Prompt
This task calls for copying every line of the records that includes the word "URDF".
--------------------------------------------------
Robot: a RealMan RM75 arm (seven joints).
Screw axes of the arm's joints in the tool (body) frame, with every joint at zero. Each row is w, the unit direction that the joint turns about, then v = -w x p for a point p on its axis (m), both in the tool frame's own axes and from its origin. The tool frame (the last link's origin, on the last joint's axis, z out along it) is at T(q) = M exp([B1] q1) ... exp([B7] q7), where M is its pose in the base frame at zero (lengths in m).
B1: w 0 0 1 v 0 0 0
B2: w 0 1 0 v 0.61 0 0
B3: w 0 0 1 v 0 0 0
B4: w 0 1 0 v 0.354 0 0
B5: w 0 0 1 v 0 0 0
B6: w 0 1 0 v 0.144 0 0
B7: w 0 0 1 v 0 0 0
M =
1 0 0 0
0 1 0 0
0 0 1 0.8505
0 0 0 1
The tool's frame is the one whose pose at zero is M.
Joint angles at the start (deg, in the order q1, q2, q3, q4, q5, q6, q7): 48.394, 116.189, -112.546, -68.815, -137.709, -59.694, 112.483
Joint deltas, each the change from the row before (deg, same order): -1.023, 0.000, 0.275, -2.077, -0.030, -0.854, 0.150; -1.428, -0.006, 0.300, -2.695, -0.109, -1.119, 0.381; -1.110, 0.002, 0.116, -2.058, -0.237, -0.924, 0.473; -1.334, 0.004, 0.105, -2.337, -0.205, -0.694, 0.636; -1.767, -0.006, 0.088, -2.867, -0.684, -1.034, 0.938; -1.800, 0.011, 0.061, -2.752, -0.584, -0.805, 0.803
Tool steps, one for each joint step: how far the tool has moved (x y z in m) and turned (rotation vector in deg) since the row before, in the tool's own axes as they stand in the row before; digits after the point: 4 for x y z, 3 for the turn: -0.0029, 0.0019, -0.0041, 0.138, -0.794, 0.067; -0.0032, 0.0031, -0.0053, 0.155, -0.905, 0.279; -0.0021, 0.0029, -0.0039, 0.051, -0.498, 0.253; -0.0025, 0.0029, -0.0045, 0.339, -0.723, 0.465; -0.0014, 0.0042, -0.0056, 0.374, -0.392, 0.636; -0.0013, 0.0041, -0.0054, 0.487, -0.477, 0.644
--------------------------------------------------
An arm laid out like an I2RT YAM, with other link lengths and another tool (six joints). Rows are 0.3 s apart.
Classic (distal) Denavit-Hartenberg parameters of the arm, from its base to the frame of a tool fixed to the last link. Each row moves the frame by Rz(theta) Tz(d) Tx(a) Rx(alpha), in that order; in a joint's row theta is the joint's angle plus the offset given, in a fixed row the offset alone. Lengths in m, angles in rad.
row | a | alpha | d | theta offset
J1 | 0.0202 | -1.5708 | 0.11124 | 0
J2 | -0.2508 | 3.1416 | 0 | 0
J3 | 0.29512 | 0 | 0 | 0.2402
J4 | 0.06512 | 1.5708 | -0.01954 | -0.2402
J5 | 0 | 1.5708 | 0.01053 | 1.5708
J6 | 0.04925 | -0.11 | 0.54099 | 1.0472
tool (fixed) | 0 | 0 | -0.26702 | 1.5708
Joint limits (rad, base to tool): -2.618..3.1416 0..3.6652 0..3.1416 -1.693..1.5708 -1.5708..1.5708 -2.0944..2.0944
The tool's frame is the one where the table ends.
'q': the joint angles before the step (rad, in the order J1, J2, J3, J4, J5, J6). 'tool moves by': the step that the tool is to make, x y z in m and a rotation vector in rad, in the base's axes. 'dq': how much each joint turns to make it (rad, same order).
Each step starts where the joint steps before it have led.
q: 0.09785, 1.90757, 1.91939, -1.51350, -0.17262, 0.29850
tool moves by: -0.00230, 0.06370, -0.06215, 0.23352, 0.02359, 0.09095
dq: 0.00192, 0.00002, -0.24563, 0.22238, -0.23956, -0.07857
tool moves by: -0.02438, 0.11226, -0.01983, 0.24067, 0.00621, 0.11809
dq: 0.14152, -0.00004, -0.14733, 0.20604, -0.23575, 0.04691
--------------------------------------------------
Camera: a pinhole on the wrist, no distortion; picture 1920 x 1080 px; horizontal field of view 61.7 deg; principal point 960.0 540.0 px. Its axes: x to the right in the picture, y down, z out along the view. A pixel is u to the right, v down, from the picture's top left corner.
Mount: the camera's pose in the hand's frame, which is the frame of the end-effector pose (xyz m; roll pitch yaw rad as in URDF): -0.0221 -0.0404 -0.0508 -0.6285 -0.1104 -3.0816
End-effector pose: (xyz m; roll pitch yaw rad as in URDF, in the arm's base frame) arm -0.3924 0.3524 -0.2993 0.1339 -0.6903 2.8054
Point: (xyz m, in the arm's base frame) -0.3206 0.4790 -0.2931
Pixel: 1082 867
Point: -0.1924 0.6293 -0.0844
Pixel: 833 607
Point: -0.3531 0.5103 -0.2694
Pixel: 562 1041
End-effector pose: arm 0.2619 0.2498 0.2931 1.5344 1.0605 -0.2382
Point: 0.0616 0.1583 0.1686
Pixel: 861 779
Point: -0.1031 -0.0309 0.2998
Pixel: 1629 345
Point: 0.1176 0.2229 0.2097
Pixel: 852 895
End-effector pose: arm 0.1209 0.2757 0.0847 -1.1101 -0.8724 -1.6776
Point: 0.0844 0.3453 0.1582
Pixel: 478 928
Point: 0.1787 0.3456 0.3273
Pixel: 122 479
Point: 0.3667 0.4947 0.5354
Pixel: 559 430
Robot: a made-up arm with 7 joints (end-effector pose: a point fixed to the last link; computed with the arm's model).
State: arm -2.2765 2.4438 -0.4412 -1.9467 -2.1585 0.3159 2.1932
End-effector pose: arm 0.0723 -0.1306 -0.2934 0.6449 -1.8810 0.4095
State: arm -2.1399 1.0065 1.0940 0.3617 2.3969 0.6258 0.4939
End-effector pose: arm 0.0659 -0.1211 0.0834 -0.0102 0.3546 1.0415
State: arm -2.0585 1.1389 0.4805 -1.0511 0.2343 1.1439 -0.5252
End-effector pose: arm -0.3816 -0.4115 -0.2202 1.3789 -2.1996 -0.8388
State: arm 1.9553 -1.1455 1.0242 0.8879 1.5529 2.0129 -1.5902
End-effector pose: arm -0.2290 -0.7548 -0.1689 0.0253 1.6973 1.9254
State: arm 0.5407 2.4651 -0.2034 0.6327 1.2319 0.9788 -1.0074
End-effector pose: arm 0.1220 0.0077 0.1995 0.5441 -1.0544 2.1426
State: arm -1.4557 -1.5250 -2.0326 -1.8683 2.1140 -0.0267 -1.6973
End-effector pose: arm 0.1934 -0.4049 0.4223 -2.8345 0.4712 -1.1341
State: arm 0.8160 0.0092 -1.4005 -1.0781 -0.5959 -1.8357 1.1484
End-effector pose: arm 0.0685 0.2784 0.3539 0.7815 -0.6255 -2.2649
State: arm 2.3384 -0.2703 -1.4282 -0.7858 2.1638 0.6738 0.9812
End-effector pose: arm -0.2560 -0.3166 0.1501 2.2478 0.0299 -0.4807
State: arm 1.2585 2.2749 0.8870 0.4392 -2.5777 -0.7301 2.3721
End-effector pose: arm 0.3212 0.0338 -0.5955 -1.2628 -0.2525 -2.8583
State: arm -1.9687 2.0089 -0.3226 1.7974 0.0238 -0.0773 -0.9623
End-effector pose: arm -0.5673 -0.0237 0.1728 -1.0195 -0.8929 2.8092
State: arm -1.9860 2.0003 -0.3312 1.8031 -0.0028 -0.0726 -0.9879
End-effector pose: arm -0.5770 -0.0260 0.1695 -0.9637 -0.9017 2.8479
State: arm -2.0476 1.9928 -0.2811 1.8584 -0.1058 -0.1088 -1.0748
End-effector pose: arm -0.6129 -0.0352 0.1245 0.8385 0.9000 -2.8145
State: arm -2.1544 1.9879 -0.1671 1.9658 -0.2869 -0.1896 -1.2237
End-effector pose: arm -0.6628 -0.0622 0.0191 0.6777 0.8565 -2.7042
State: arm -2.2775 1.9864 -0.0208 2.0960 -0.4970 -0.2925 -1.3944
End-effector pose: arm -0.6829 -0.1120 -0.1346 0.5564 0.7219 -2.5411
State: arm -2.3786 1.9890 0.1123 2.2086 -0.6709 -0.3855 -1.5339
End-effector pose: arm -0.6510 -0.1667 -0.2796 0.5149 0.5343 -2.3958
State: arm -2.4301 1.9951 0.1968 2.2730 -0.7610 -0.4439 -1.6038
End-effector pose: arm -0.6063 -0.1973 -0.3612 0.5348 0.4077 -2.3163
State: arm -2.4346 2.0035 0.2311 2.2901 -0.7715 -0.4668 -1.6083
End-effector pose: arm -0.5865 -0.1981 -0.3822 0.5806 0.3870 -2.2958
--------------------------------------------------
Answer to this problem
Mount: the camera's pose in the hand's frame, which is the frame of the end-effector pose (xyz m; roll pitch yaw rad as in URDF): -0.0221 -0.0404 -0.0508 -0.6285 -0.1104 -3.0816
End-effector pose: (xyz m; roll pitch yaw rad as in URDF, in the arm's base frame) arm -0.3924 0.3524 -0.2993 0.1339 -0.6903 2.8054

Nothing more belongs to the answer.